Désirée lo complació en el acto, encerrándolo entre sus magníficos, robustos y satinados muslos, al tiempo que él aceleraba sus embestidas, hasta que ella volteó la cara hacia él ni acercarse el segundo éxtasis. Una vez más su boca anunció a gritos su profundo agradecimiento por la excitación que había llevado a sus entrañas, pero el buen padre la silenció otra vez en igual forma que lo había hecho la anterior. Sus labios y lengua se pegaron a los de ella, y rodaron ambos por el suelo mientras alcanzaban el paroxismo los dos a un tiempo.

Una vez que la calma invadió sus inflamados sentidos, fue la garrida ama de llaves la primera en pedir una tregua, para decir que le hubiera agradado pasar el resto de la noche entre los brazos de un patrón tan exigente, pero que le pedía humildemente un respiro, a fin de poder levantarse temprano en la mañana para preparar el desayuno del padre Mourier.

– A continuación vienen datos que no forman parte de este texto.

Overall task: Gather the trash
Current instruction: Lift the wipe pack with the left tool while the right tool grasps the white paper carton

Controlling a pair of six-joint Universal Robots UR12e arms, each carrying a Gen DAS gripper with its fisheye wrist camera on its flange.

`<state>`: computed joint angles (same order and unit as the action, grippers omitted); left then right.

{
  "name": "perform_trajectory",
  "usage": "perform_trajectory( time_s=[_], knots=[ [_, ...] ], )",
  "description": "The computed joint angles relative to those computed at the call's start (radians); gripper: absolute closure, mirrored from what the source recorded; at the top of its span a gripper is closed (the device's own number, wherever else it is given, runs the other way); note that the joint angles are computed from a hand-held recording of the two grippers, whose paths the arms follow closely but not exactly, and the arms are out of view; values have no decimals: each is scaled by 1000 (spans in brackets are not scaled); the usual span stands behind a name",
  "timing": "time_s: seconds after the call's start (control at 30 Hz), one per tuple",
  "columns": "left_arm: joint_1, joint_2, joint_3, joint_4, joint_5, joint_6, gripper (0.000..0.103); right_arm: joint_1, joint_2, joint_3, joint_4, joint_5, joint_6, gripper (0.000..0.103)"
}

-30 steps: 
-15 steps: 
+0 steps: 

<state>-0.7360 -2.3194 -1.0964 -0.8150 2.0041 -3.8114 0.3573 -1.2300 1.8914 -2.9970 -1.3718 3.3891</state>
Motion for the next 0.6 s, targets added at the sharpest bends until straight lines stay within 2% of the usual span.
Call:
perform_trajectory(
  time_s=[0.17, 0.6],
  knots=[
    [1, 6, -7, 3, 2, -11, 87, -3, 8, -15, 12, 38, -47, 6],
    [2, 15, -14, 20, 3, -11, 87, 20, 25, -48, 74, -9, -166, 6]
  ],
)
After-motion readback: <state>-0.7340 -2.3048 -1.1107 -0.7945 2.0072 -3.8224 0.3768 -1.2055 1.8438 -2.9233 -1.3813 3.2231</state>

Cuando al fin abandonó aquella pequeña habitación para encaminarse hacia la suya, lo hizo con el retardado paso de quien está dichosamente fatigado. Sus apagados suspiros eran como ráfagas de brisa veraniega, reveladoras de que, por el momento cuando menos, las insaciables pasiones de la magnífica amazona estaban satisfechas.

El padre Lawrence, por su parte, volvió a subirse al catre, se acostó sobre sus espaldas, abiertas las extremidades, posó la cabeza sobre las manos, dispuestas a guisa de almohada bajo su nuca, y no tardó en dormirse con una sonrisa a flor de labios que denotaba, sin lugar a dudas, la satisfacción que la había causado la calurosa acogida que se le había dispensado en aquel pueblecito de Provenza.